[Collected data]
▼
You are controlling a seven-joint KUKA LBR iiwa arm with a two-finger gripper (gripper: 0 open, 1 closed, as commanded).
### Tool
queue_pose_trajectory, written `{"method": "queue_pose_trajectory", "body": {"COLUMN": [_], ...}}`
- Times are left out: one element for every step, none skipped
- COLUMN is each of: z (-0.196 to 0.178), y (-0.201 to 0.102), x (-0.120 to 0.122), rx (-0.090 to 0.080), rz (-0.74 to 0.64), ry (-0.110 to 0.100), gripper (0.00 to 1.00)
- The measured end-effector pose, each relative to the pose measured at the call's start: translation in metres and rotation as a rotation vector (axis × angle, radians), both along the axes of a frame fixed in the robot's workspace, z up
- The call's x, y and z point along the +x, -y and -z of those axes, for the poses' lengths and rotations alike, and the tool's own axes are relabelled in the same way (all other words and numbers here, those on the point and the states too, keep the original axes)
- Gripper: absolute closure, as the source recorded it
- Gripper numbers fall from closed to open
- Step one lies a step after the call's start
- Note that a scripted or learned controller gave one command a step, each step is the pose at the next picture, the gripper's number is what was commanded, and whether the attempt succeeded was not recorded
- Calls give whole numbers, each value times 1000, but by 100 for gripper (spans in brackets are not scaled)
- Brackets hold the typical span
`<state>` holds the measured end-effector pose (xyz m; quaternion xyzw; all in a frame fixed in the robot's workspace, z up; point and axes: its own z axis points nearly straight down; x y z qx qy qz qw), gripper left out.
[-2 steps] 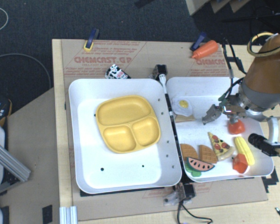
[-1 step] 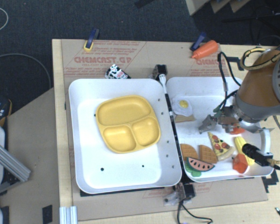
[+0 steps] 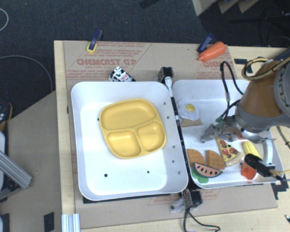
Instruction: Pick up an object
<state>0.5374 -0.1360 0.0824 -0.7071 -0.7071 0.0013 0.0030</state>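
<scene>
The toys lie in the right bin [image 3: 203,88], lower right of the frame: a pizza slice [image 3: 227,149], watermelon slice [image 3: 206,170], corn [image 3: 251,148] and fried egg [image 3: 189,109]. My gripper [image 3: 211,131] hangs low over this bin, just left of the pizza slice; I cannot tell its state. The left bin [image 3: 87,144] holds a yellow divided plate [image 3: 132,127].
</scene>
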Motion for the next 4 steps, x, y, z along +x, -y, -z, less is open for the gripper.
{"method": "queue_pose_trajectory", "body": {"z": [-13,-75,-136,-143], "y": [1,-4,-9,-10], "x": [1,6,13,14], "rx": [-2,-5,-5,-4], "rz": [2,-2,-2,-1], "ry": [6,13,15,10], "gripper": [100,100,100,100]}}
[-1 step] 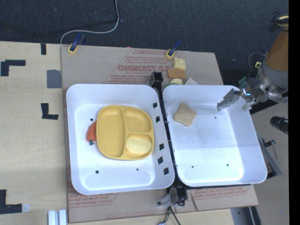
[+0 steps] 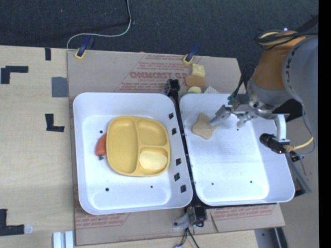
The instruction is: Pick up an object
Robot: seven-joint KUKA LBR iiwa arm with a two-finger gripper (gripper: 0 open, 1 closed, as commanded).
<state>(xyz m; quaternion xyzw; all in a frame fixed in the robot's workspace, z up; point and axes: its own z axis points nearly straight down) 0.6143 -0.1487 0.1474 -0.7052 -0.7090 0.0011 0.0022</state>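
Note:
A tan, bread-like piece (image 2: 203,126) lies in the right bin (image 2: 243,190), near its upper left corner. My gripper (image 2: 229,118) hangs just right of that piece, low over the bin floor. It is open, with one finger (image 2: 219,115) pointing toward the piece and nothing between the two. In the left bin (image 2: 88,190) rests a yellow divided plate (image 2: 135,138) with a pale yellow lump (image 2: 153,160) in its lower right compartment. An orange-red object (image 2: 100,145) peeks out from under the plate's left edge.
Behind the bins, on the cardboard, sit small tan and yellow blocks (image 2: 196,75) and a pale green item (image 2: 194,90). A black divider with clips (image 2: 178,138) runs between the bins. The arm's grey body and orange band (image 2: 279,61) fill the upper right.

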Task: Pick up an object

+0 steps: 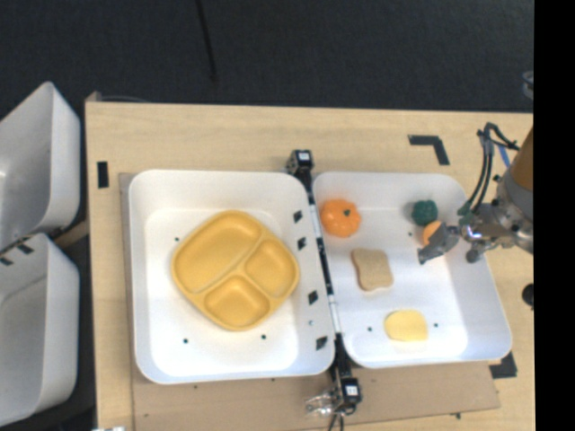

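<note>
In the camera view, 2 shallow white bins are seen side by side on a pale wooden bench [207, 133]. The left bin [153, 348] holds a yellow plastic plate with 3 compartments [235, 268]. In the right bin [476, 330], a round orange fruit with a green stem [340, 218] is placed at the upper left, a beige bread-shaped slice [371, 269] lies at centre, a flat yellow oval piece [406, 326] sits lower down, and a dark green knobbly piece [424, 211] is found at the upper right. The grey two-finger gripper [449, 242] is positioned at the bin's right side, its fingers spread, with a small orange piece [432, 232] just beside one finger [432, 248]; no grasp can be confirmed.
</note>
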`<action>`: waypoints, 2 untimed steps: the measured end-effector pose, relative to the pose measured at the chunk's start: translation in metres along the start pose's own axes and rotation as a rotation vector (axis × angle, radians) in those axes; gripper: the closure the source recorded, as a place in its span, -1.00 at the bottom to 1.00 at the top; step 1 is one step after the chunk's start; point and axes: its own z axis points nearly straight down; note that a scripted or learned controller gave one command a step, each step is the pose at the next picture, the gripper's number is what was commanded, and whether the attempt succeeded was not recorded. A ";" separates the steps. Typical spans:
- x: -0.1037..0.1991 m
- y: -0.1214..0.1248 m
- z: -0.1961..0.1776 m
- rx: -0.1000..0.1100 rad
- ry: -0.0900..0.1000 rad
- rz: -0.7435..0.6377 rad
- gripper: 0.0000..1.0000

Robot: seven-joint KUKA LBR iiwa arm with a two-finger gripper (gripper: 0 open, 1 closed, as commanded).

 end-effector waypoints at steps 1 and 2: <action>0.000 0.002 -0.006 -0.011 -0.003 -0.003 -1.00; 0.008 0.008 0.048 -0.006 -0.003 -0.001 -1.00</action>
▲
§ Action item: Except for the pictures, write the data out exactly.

§ Result:
You are controlling a seven-joint KUKA LBR iiwa arm with a two-finger gripper (gripper: 0 open, 1 closed, as commanded).
### Tool
queue_pose_trajectory, written `{"method": "queue_pose_trajectory", "body": {"COLUMN": [_], ...}}`
- Times are left out: one element for every step, none skipped
- COLUMN is each of: z (-0.196 to 0.178), y (-0.201 to 0.102), x (-0.120 to 0.122), rx (-0.090 to 0.080), rz (-0.74 to 0.64), ry (-0.110 to 0.100), gripper (0.00 to 1.00)
- The measured end-effector pose, each relative to the pose measured at the call's start: translation in metres and rotation as a rotation vector (axis × angle, radians), both along the axes of a frame fixed in the robot's workspace, z up
- The call's x, y and z point along the +x, -y and -z of those axes, for the poses' lengths and rotations alike, and the tool's own axes are relabelled in the same way (all other words and numbers here, those on the point and the states too, keep the original axes)
- Gripper: absolute closure, as the source recorded it
- Gripper numbers fall from closed to open
- Step one lies a step after the call's start
- Note that a scripted or learned controller gave one command a step, each step is the pose at the next picture, the gripper's number is what was commanded, and whether the attempt succeeded was not recorded
- Calls give whole numbers, each value times 1000, but by 100 for gripper (spans in brackets are not scaled)
- Brackets hold the typical span
`<state>` holds the measured end-effector pose (xyz m; quaternion xyzw; all in a frame fixed in the robot's workspace, z up; point and axes: its own z axis points nearly straight down; x y z qx qy qz qw), gripper left out.
[-2 steps] 
[-1 step] 
[+0 steps] 
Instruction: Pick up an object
<state>0.5374 -0.1360 0.0824 -0.7071 -0.7071 0.0013 0.0030</state>
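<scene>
The toys lie in the right bin [image 3: 203,88], lower right of the frame: a pizza slice [image 3: 227,149], watermelon slice [image 3: 206,170], corn [image 3: 251,148] and fried egg [image 3: 189,109]. My gripper [image 3: 211,131] hangs low over this bin, just left of the pizza slice; I cannot tell its state. The left bin [image 3: 87,144] holds a yellow divided plate [image 3: 132,127].
</scene>
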Motion for the next 4 steps, x, y, z along +x, -y, -z, less is open for the gripper.
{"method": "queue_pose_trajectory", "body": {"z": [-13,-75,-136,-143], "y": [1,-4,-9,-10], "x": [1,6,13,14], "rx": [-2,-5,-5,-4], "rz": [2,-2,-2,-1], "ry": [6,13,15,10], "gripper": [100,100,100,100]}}
[-1 step] 
[+0 steps] 
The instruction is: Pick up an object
Robot: seven-joint KUKA LBR iiwa arm with a two-finger gripper (gripper: 0 open, 1 closed, as commanded).
<state>(xyz m; quaternion xyzw; all in a frame fixed in the robot's workspace, z up; point and axes: its own z axis points nearly straight down) 0.6143 -0.1487 0.1474 -0.7052 -0.7090 0.0011 0.0022</state>
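Note:
A tan, bread-like piece (image 2: 203,126) lies in the right bin (image 2: 243,190), near its upper left corner. My gripper (image 2: 229,118) hangs just right of that piece, low over the bin floor. It is open, with one finger (image 2: 219,115) pointing toward the piece and nothing between the two. In the left bin (image 2: 88,190) rests a yellow divided plate (image 2: 135,138) with a pale yellow lump (image 2: 153,160) in its lower right compartment. An orange-red object (image 2: 100,145) peeks out from under the plate's left edge.
Behind the bins, on the cardboard, sit small tan and yellow blocks (image 2: 196,75) and a pale green item (image 2: 194,90). A black divider with clips (image 2: 178,138) runs between the bins. The arm's grey body and orange band (image 2: 279,61) fill the upper right.
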
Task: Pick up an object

+0 steps: 

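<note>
In the camera view, 2 shallow white bins are seen side by side on a pale wooden bench [207, 133]. The left bin [153, 348] holds a yellow plastic plate with 3 compartments [235, 268]. In the right bin [476, 330], a round orange fruit with a green stem [340, 218] is placed at the upper left, a beige bread-shaped slice [371, 269] lies at centre, a flat yellow oval piece [406, 326] sits lower down, and a dark green knobbly piece [424, 211] is found at the upper right. The grey two-finger gripper [449, 242] is positioned at the bin's right side, its fingers spread, with a small orange piece [432, 232] just beside one finger [432, 248]; no grasp can be confirmed.
</note>
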`<action>`: waypoints, 2 untimed steps: the measured end-effector pose, relative to the pose measured at the chunk's start: translation in metres along the start pose's own axes and rotation as a rotation vector (axis × angle, radians) in those axes; gripper: the closure the source recorded, as a place in its span, -1.00 at the bottom to 1.00 at the top; step 1 is one step after the chunk's start; point and axes: its own z axis points nearly straight down; note that a scripted or learned controller gave one command a step, each step is the pose at the next picture, the gripper's number is what was commanded, and whether the attempt succeeded was not recorded. A ";" separates the steps. Typical spans:
- x: -0.1037..0.1991 m
- y: -0.1214..0.1248 m
- z: -0.1961..0.1776 m
- rx: -0.1000..0.1100 rad
- ry: -0.0900..0.1000 rad
- rz: -0.7435..0.6377 rad
- gripper: 0.0000..1.0000

Robot: seven-joint KUKA LBR iiwa arm with a two-finger gripper (gripper: 0 open, 1 closed, as commanded).

 end-effector waypoints at steps 1 and 2: <action>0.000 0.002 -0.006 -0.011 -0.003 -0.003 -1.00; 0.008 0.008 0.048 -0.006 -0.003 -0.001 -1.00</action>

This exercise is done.